● **Task directions**:
Exact copy, no pictures: restate each entry below word for word.

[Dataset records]
*** Block opens ***

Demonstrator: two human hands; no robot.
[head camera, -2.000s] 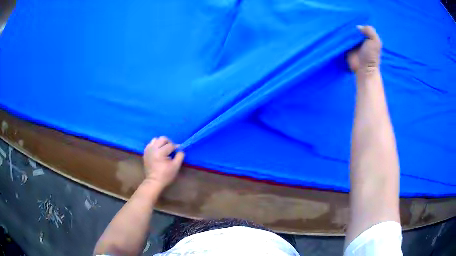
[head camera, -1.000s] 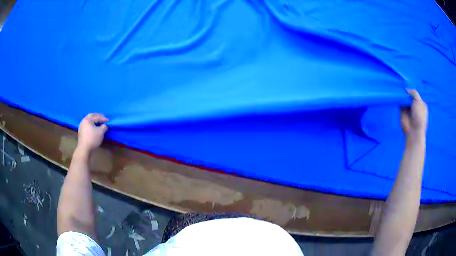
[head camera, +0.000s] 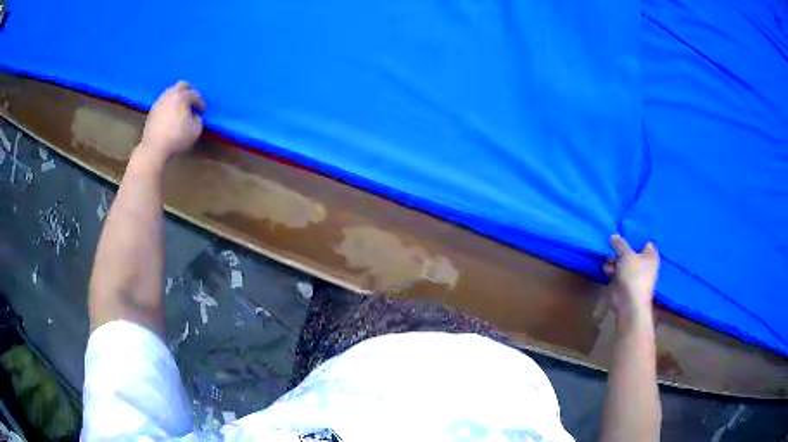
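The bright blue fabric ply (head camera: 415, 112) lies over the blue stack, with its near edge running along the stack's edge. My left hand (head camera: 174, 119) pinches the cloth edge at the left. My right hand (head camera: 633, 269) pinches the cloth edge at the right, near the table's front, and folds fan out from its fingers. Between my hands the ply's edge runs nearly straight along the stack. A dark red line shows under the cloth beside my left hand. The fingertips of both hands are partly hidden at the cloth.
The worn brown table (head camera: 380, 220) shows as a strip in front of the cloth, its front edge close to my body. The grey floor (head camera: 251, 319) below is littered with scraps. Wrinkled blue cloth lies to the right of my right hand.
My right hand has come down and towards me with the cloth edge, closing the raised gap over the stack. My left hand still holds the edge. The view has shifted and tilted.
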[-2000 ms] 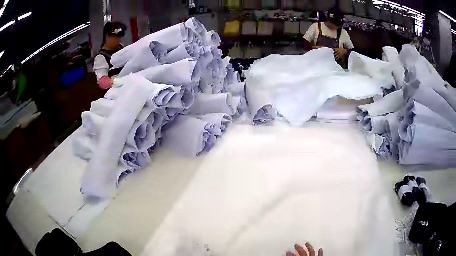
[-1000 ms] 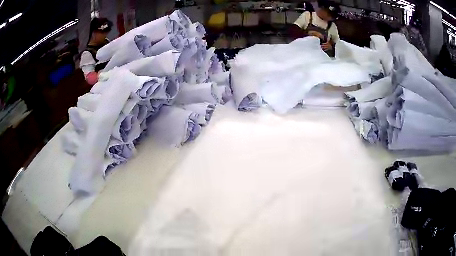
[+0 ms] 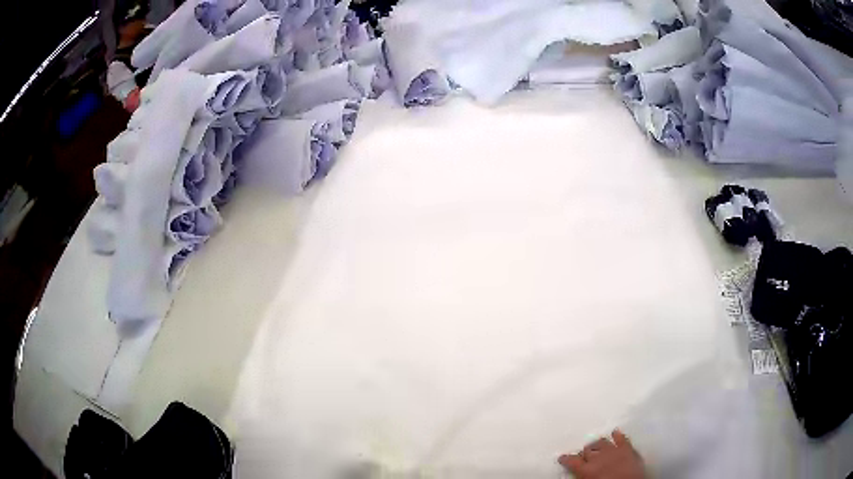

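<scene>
A stack of large thin white sheets lies flat on the table in front of me. My right hand, bare, is at the bottom edge, right of the middle, over the near part of the sheets. The frame cuts it off. Its fingers point forward and look bent; whether they grip a sheet cannot be told. A greyish crease or lifted part of the sheet shows beside it on the right. My left hand is not in view.
White rolls are heaped at the left, with more rolls at the far right. Black pouch bags lie at the right beside dark-and-white bundles and printed labels. More black pouches sit near left.
The view has tilted down, so the table's things sit higher and the workers' upper bodies are out of frame. My right hand, absent one second ago, shows again at the bottom edge.
</scene>
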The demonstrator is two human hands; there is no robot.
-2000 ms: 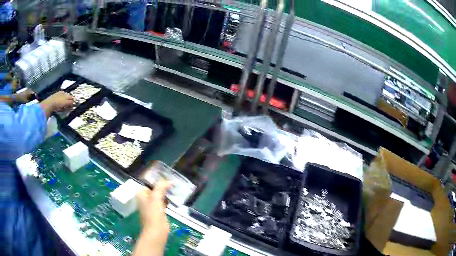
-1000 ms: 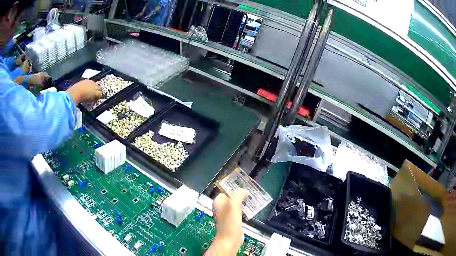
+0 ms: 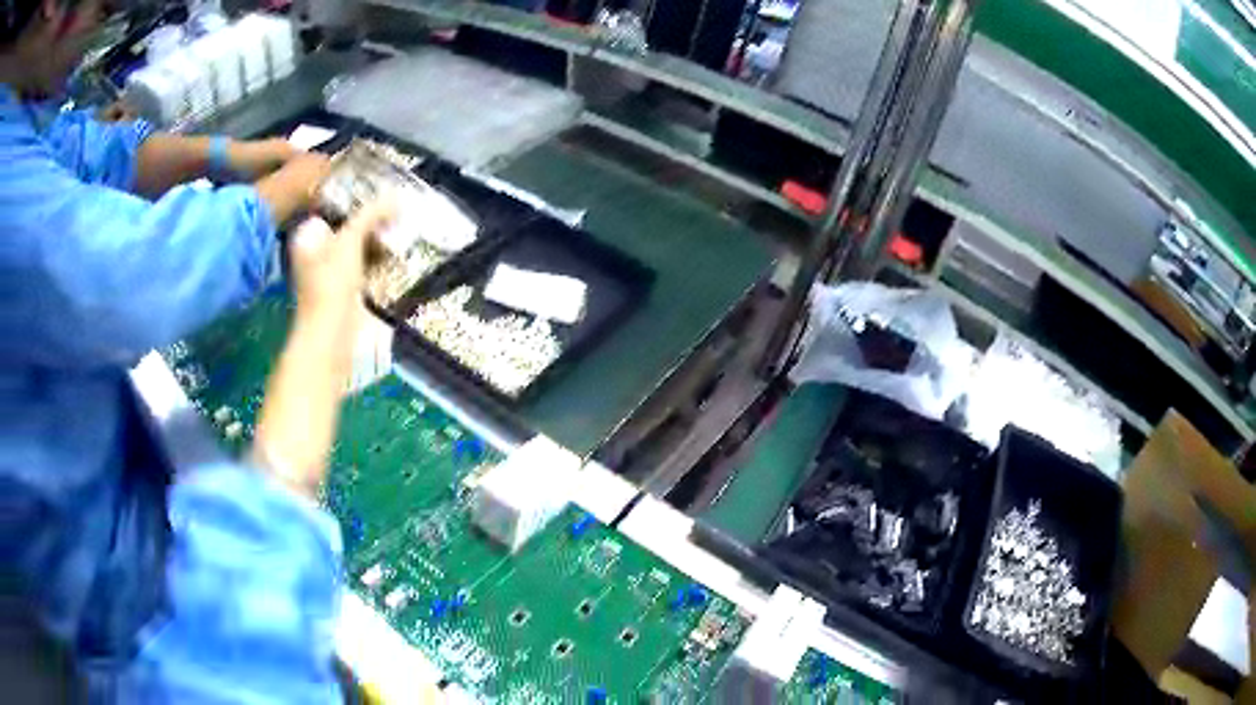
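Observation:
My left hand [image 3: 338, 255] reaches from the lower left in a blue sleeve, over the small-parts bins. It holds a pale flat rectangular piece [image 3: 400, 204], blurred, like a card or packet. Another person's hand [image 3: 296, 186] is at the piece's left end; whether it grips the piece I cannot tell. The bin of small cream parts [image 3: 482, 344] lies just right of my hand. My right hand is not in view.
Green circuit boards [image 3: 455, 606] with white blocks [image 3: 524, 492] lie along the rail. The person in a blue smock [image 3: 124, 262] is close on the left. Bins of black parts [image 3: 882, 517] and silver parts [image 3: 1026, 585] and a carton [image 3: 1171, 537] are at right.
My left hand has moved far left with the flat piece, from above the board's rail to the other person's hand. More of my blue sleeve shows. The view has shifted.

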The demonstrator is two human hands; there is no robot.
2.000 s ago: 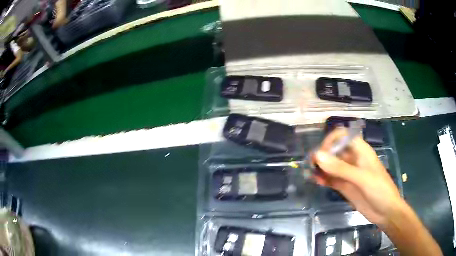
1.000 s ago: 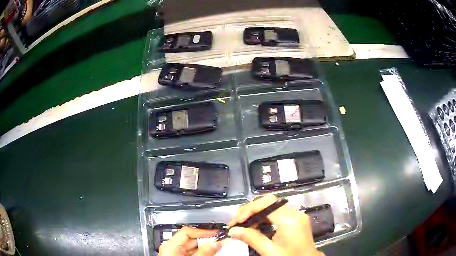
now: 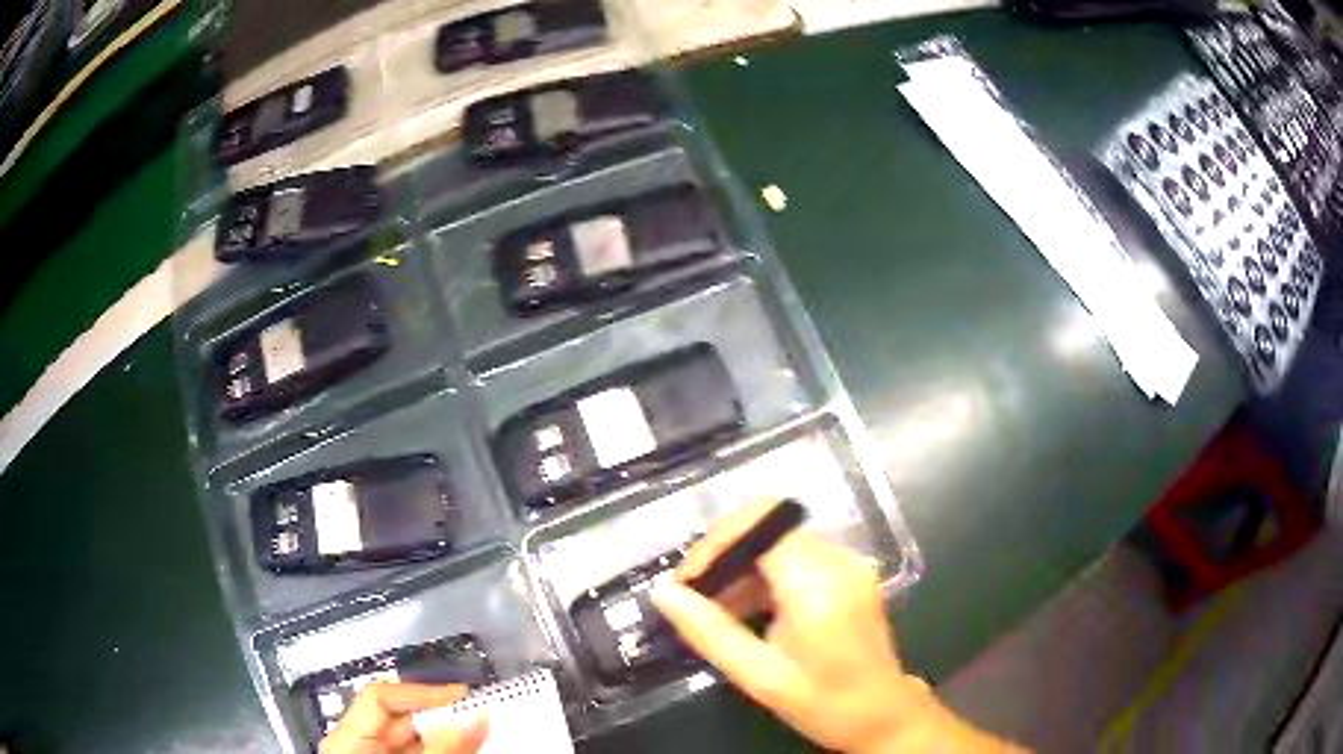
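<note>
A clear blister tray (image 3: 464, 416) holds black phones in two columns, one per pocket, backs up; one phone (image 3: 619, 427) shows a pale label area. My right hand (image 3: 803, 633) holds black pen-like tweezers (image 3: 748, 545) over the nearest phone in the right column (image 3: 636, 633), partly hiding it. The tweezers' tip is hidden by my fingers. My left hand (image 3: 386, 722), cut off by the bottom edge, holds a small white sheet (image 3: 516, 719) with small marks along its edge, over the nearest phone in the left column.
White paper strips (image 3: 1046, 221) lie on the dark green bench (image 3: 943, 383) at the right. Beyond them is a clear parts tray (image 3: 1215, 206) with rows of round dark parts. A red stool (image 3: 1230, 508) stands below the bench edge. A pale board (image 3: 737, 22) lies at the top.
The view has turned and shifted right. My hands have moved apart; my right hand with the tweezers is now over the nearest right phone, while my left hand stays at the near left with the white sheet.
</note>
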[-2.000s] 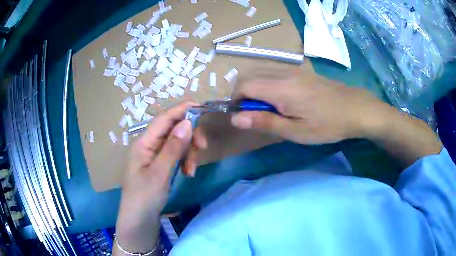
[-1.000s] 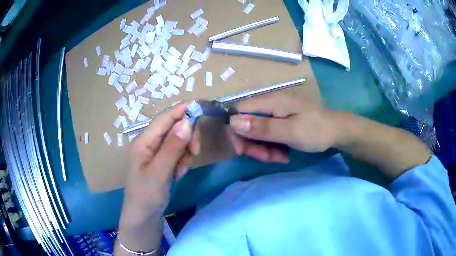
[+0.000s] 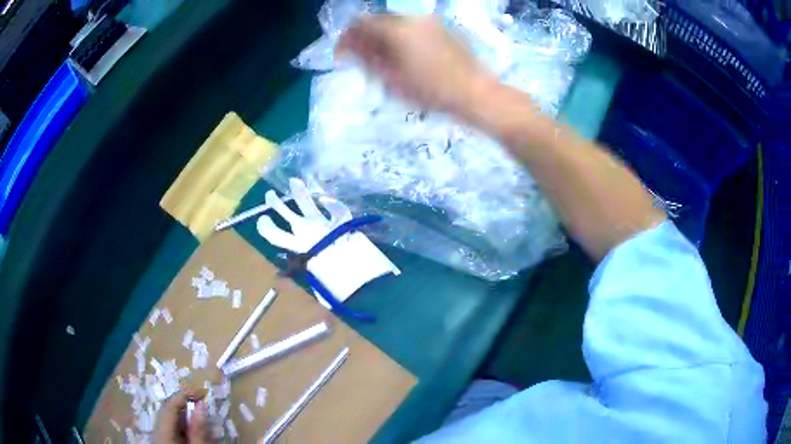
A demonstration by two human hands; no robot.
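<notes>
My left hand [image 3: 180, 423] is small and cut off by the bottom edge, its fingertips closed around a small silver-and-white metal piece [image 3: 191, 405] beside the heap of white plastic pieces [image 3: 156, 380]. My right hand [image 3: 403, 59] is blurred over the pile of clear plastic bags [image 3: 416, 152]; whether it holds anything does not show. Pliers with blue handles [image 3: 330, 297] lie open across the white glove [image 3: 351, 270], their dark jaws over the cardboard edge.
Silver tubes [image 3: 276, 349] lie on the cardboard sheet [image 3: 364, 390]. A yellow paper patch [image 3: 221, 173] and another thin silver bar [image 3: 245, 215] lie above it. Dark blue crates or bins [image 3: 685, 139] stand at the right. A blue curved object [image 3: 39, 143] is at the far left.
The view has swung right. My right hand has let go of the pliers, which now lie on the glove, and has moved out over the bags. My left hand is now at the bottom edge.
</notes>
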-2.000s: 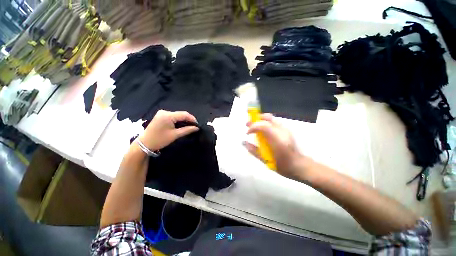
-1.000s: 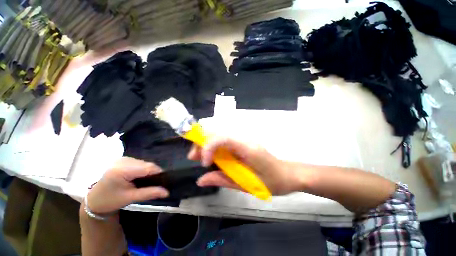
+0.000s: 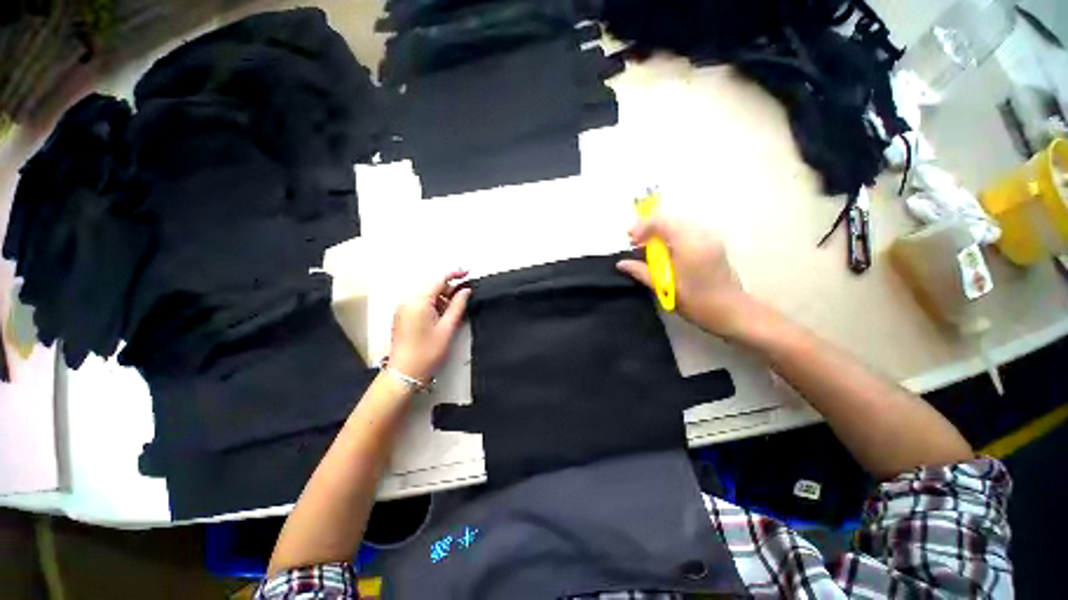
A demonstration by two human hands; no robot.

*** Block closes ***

● **Response to the exercise**:
Demonstrator: two human hands; no robot.
[head camera, -2.000s] 
[head camera, -1.000s] 
[head camera, +0.000s] 
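The bright blue fabric ply (head camera: 415, 112) lies over the blue stack, with its near edge running along the stack's edge. My left hand (head camera: 174, 119) pinches the cloth edge at the left. My right hand (head camera: 633, 269) pinches the cloth edge at the right, near the table's front, and folds fan out from its fingers. Between my hands the ply's edge runs nearly straight along the stack. A dark red line shows under the cloth beside my left hand. The fingertips of both hands are partly hidden at the cloth.
The worn brown table (head camera: 380, 220) shows as a strip in front of the cloth, its front edge close to my body. The grey floor (head camera: 251, 319) below is littered with scraps. Wrinkled blue cloth lies to the right of my right hand.
My right hand has come down and towards me with the cloth edge, closing the raised gap over the stack. My left hand still holds the edge. The view has shifted and tilted.
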[-2000 ms] 
[-1000 ms] 
[+0 ms] 

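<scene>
A stack of large thin white sheets lies flat on the table in front of me. My right hand, bare, is at the bottom edge, right of the middle, over the near part of the sheets. The frame cuts it off. Its fingers point forward and look bent; whether they grip a sheet cannot be told. A greyish crease or lifted part of the sheet shows beside it on the right. My left hand is not in view.
White rolls are heaped at the left, with more rolls at the far right. Black pouch bags lie at the right beside dark-and-white bundles and printed labels. More black pouches sit near left.
The view has tilted down, so the table's things sit higher and the workers' upper bodies are out of frame. My right hand, absent one second ago, shows again at the bottom edge.
</scene>
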The demonstrator is two human hands; there is no robot.
-2000 ms: 
-1000 ms: 
+0 ms: 
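Observation:
My left hand [image 3: 338, 255] reaches from the lower left in a blue sleeve, over the small-parts bins. It holds a pale flat rectangular piece [image 3: 400, 204], blurred, like a card or packet. Another person's hand [image 3: 296, 186] is at the piece's left end; whether it grips the piece I cannot tell. The bin of small cream parts [image 3: 482, 344] lies just right of my hand. My right hand is not in view.
Green circuit boards [image 3: 455, 606] with white blocks [image 3: 524, 492] lie along the rail. The person in a blue smock [image 3: 124, 262] is close on the left. Bins of black parts [image 3: 882, 517] and silver parts [image 3: 1026, 585] and a carton [image 3: 1171, 537] are at right.
My left hand has moved far left with the flat piece, from above the board's rail to the other person's hand. More of my blue sleeve shows. The view has shifted.
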
The demonstrator is two human hands; there is no robot.
2.000 s ago: 
1.000 s ago: 
now: 
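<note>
A clear blister tray (image 3: 464, 416) holds black phones in two columns, one per pocket, backs up; one phone (image 3: 619, 427) shows a pale label area. My right hand (image 3: 803, 633) holds black pen-like tweezers (image 3: 748, 545) over the nearest phone in the right column (image 3: 636, 633), partly hiding it. The tweezers' tip is hidden by my fingers. My left hand (image 3: 386, 722), cut off by the bottom edge, holds a small white sheet (image 3: 516, 719) with small marks along its edge, over the nearest phone in the left column.
White paper strips (image 3: 1046, 221) lie on the dark green bench (image 3: 943, 383) at the right. Beyond them is a clear parts tray (image 3: 1215, 206) with rows of round dark parts. A red stool (image 3: 1230, 508) stands below the bench edge. A pale board (image 3: 737, 22) lies at the top.
The view has turned and shifted right. My hands have moved apart; my right hand with the tweezers is now over the nearest right phone, while my left hand stays at the near left with the white sheet.
</note>
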[-2.000s] 
[-1.000s] 
[+0.000s] 
A demonstration by two human hands; no robot.
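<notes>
My left hand [image 3: 180, 423] is small and cut off by the bottom edge, its fingertips closed around a small silver-and-white metal piece [image 3: 191, 405] beside the heap of white plastic pieces [image 3: 156, 380]. My right hand [image 3: 403, 59] is blurred over the pile of clear plastic bags [image 3: 416, 152]; whether it holds anything does not show. Pliers with blue handles [image 3: 330, 297] lie open across the white glove [image 3: 351, 270], their dark jaws over the cardboard edge.
Silver tubes [image 3: 276, 349] lie on the cardboard sheet [image 3: 364, 390]. A yellow paper patch [image 3: 221, 173] and another thin silver bar [image 3: 245, 215] lie above it. Dark blue crates or bins [image 3: 685, 139] stand at the right. A blue curved object [image 3: 39, 143] is at the far left.
The view has swung right. My right hand has let go of the pliers, which now lie on the glove, and has moved out over the bags. My left hand is now at the bottom edge.
</notes>
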-2.000s: 
-1.000s: 
+0.000s: 
A demonstration by two human hands; no robot.

With this, the answer is done.